**Task brief**
Reproduce each line below with no alterations.

**Supplied data**
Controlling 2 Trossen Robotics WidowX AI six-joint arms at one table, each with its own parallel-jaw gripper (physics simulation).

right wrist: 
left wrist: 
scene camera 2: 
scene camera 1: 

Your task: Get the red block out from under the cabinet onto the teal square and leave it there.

**Written response**
Controlling 2 Trossen Robotics WidowX AI six-joint arms at one table, each with its own parallel-jaw gripper (physics simulation).

right wrist: 
left wrist: 
scene camera 2: 
scene camera 1: 

Your task: Get the red block out from under the cabinet onto the teal square and leave it there.

The output for this exercise is complete.